Here are some entries. Print them exactly as they are.

[Start of section]

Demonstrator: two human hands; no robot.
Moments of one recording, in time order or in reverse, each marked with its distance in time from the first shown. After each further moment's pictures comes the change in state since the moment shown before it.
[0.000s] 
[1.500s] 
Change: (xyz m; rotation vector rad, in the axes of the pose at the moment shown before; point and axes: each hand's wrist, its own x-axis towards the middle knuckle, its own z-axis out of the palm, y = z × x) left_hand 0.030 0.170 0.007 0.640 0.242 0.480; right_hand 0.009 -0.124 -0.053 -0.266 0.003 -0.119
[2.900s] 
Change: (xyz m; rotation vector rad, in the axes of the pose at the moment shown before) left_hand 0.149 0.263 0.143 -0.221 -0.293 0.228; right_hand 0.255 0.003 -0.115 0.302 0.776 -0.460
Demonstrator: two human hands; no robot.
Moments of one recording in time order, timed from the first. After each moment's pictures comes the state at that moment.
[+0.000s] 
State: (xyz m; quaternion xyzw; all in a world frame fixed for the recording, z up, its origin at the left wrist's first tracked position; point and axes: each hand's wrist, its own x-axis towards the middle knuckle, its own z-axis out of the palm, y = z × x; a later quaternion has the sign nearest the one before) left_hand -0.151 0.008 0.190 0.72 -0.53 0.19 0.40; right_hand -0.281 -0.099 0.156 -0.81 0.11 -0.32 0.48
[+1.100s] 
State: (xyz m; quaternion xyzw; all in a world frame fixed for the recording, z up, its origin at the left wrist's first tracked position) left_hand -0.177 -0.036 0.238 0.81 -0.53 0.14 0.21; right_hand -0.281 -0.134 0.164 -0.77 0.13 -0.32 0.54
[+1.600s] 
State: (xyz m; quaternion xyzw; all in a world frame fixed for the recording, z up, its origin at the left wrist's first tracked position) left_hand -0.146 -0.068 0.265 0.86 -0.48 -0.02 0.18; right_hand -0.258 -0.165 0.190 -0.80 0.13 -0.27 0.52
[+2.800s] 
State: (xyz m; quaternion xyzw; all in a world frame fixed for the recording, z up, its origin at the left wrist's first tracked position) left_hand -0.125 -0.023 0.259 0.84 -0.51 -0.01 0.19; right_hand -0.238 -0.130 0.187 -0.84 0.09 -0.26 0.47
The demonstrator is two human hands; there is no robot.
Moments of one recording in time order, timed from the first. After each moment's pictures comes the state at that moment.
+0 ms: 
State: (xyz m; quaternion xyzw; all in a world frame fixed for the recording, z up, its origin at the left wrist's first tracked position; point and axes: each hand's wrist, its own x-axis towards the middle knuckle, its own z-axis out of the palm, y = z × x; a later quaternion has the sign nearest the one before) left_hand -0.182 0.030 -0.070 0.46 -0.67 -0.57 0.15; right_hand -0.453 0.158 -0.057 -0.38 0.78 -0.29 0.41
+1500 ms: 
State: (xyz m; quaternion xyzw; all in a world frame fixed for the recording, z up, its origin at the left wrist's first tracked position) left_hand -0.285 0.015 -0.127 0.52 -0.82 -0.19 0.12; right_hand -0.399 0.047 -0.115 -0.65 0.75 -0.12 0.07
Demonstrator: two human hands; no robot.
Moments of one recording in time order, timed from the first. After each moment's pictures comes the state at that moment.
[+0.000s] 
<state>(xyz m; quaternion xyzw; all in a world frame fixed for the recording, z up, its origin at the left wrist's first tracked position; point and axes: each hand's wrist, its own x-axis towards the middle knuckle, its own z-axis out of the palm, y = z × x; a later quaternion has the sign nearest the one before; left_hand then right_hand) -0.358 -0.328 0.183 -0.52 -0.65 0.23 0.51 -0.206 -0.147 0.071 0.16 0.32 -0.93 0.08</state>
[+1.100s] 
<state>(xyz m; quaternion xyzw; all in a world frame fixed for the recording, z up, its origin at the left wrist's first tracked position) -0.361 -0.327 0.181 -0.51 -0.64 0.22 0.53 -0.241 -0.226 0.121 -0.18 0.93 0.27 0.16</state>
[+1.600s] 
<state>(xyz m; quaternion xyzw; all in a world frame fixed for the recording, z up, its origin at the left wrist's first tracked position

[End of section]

▸ Completed exercise:
Demonstrator: two human hands; no robot.
Moments of one recording, in time order or in reverse, each marked with its distance in time from the first shown. After each further moment's pictures comes the change in state since the moment shown before it.
[0.000s] 
[1.500s] 
Change: (xyz m; rotation vector rad, in the axes of the pose at the moment shown before; point and axes: each hand's wrist, its own x-axis towards the middle knuckle, its own z-axis out of the palm, y = z × x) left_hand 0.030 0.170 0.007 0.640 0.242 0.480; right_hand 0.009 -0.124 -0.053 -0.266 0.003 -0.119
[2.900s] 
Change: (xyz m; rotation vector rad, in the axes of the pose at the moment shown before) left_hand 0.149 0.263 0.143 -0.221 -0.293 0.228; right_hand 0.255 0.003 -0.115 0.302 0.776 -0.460
Demonstrator: two human hands; no robot.
Moments of one recording in time order, timed from the first. After each moment's pictures comes the state at that moment.
[+0.000s] 
State: (xyz m; quaternion xyzw; all in a world frame fixed for the recording, z up, its origin at the left wrist's first tracked position; point and axes: each hand's wrist, its own x-axis towards the middle knuckle, its own z-axis out of the palm, y = z × x; a later quaternion has the sign nearest the one before) left_hand -0.151 0.008 0.190 0.72 -0.53 0.19 0.40; right_hand -0.281 -0.099 0.156 -0.81 0.11 -0.32 0.48
[+1.100s] 
State: (xyz m; quaternion xyzw; all in a world frame fixed for the recording, z up, its origin at the left wrist's first tracked position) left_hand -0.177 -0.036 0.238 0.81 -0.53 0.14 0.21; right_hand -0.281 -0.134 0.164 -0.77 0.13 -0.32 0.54
[+1.600s] 
State: (xyz m; quaternion xyzw; all in a world frame fixed for the recording, z up, its origin at the left wrist's first tracked position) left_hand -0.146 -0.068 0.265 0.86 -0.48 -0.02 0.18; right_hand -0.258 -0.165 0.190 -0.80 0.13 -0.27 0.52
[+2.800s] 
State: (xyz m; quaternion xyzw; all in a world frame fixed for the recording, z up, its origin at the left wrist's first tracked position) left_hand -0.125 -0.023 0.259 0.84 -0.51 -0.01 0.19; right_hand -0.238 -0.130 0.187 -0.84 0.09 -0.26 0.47
The demonstrator is two human hands; there is no robot.
Moments of one recording in time order, timed from the first. After each moment's pictures comes the state at that moment.
+0 ms: 
State: (xyz m; quaternion xyzw; all in a world frame fixed for the recording, z up, its origin at the left wrist's first tracked position; point and axes: each hand's wrist, its own x-axis towards the middle knuckle, its own z-axis out of the palm, y = z × x; a later quaternion has the sign nearest the one before) left_hand -0.182 0.030 -0.070 0.46 -0.67 -0.57 0.15; right_hand -0.453 0.158 -0.057 -0.38 0.78 -0.29 0.41
+1500 ms: 
State: (xyz m; quaternion xyzw; all in a world frame fixed for the recording, z up, its origin at the left wrist's first tracked position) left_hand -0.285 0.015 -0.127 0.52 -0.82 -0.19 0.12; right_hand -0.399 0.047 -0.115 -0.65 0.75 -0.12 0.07
Demonstrator: two human hands; no robot.
Moments of one recording in time order, timed from the first. After each moment's pictures comes the state at that moment.
[+0.000s] 
<state>(xyz m; quaternion xyzw; all in a world frame fixed for the recording, z up, its origin at the left wrist's first tracked position; point and axes: each hand's wrist, its own x-axis towards the middle knuckle, its own z-axis out of the palm, y = z × x; a later quaternion has the sign nearest the one before; left_hand then right_hand) -0.358 -0.328 0.183 -0.52 -0.65 0.23 0.51 -0.206 -0.147 0.071 0.16 0.32 -0.93 0.08</state>
[+1.100s] 
<state>(xyz m; quaternion xyzw; all in a world frame fixed for the recording, z up, its origin at the left wrist's first tracked position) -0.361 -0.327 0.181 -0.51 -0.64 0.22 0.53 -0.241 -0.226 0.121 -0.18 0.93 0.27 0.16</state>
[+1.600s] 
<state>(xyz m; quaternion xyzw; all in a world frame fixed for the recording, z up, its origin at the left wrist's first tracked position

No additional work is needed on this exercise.